*Task description*
Copy exactly the lines from the start of the data below through the one that carries "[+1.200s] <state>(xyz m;", and only those.
======== Data ========
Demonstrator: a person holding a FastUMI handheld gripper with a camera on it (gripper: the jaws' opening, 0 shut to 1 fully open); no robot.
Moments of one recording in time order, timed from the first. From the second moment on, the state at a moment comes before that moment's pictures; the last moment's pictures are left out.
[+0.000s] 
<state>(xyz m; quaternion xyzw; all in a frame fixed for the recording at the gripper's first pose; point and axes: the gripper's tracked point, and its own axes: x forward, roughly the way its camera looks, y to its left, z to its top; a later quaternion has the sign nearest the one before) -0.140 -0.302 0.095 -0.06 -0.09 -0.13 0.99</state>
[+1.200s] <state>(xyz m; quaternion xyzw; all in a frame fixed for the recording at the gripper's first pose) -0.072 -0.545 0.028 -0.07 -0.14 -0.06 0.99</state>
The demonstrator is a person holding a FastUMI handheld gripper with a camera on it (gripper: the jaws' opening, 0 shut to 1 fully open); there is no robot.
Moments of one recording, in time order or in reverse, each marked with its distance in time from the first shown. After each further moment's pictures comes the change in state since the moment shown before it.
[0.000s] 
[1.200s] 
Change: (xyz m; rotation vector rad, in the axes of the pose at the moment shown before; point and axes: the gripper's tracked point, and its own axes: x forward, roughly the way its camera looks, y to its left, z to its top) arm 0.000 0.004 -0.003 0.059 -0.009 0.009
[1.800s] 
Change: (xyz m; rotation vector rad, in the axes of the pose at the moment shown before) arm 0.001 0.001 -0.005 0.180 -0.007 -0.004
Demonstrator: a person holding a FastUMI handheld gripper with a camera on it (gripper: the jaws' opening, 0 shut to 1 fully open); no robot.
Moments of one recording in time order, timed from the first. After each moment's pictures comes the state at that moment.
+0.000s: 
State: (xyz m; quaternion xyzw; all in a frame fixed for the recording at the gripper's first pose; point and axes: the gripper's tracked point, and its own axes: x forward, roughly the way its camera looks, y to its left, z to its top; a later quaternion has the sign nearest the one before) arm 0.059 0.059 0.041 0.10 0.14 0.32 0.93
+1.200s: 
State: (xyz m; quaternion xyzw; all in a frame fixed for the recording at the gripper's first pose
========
*Exercise answer*
Demonstrator: a person holding a FastUMI handheld gripper with a camera on it (gripper: the jaws' opening, 0 shut to 1 fully open); no robot.
Moments of one recording in time order, timed from the first. From the second moment on, the state at a moment comes before that moment's pictures; the last moment's pictures are left out.
[+0.000s] 
<state>(xyz m; quaternion xyzw; all in a frame fixed for the recording at the gripper's first pose; point and axes: the gripper's tracked point, and its own axes: x forward, roughly the way its camera looks, y to its left, z to its top; a later quaternion has the sign nearest the one before) -0.140 -0.302 0.095 -0.06 -0.09 -0.13 0.99</state>
[+1.200s] <state>(xyz m; quaternion xyzw; all in a frame fixed for the recording at the gripper's first pose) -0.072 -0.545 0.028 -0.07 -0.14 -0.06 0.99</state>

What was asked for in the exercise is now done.